▶ [TASK OBJECTIVE]: Look through the listing below and give the number of lines in which "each" occurs, nothing more.

▶ [RECORDED INFORMATION]:
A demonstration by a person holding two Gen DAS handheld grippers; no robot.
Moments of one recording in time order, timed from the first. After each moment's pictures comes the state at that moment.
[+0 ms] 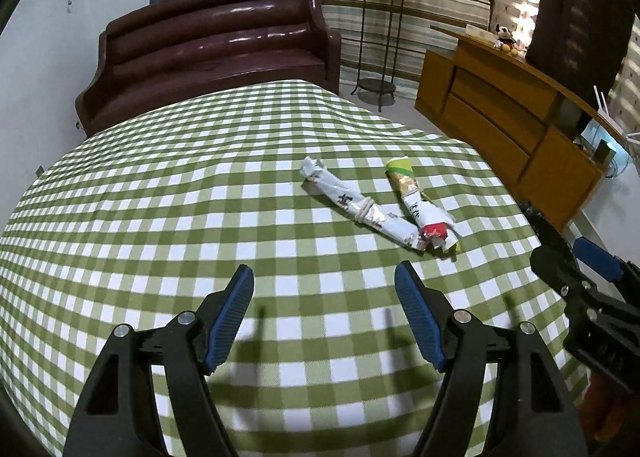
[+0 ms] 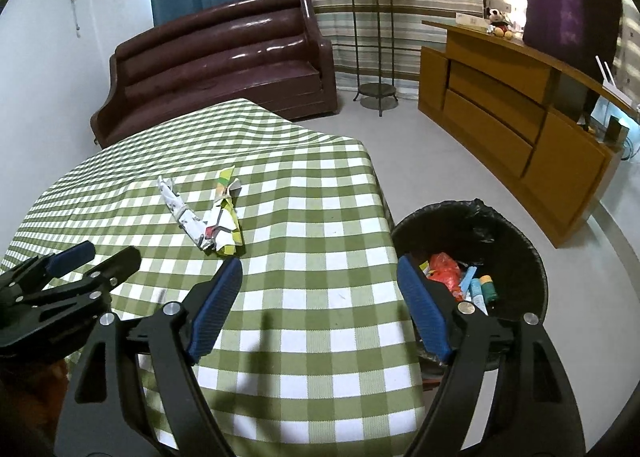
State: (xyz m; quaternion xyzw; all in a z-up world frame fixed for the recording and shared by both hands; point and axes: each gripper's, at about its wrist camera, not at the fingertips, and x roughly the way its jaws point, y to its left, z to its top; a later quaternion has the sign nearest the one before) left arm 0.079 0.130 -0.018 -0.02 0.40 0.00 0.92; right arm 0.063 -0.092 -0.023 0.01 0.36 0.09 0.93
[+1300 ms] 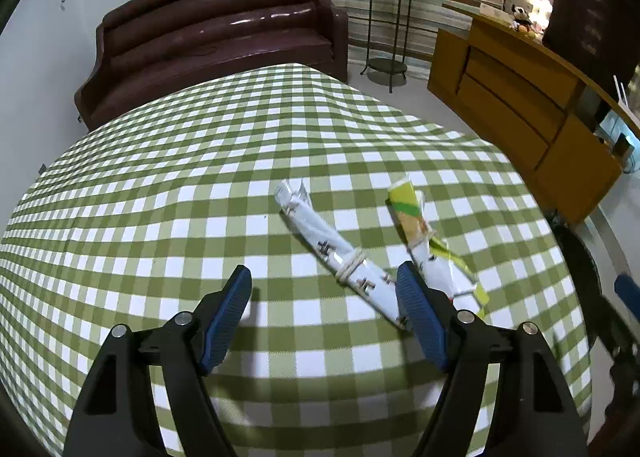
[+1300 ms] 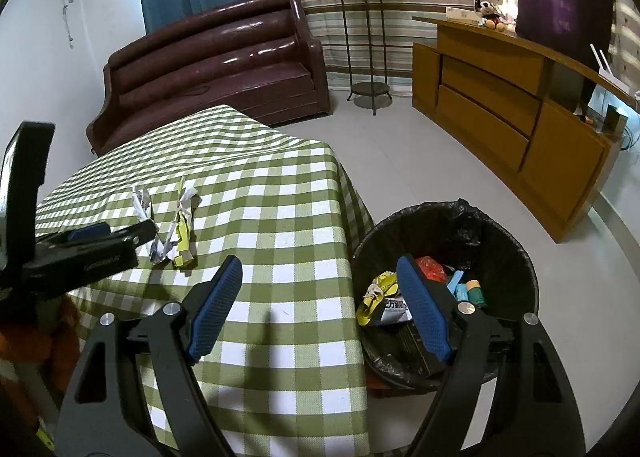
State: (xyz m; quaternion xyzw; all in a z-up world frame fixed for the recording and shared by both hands) left arm 0.140 0.115 -0.032 -0.01 0.44 0.03 0.90; right arm 0.079 -0.131 -0.029 0.03 0.36 0.08 0.93
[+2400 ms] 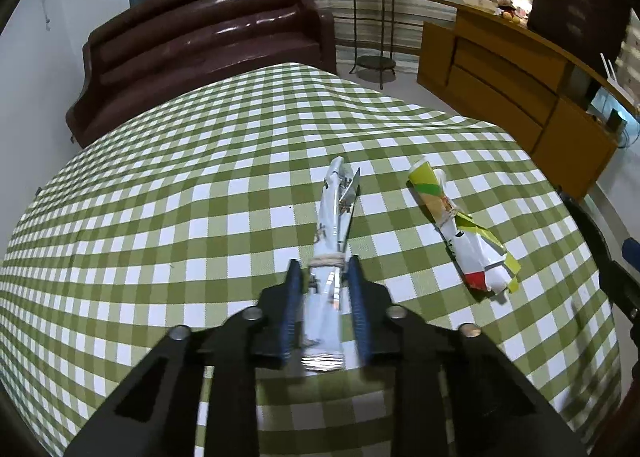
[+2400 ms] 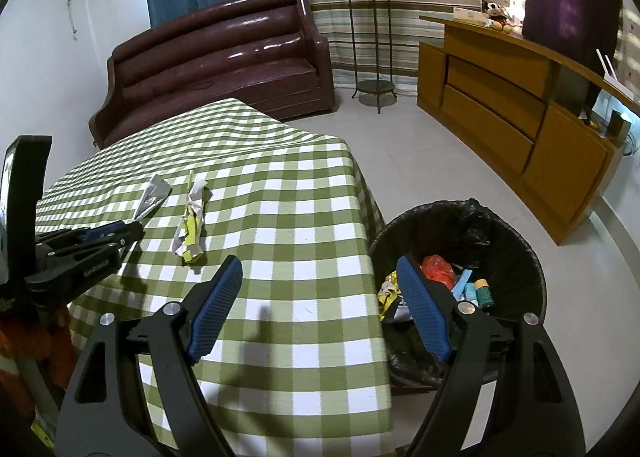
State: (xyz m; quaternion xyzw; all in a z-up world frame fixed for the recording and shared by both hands) left arm 0.134 0.134 -0.037 0.03 0.43 0.00 0.90; right arm 0.076 -0.116 -0.028 0.02 0.37 0.09 0.93
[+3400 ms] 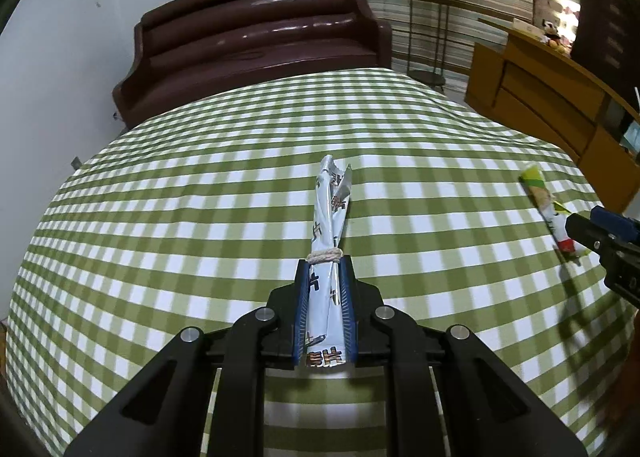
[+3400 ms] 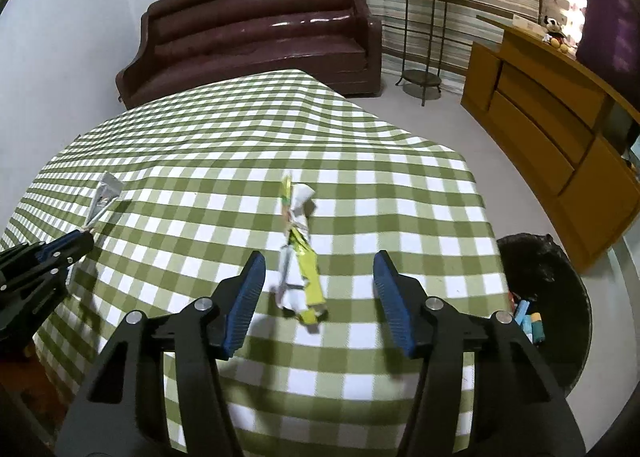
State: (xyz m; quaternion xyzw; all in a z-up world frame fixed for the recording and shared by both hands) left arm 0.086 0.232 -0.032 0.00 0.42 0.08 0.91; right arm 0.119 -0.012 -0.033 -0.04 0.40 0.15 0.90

▶ [YOUR SOLUTION]: 2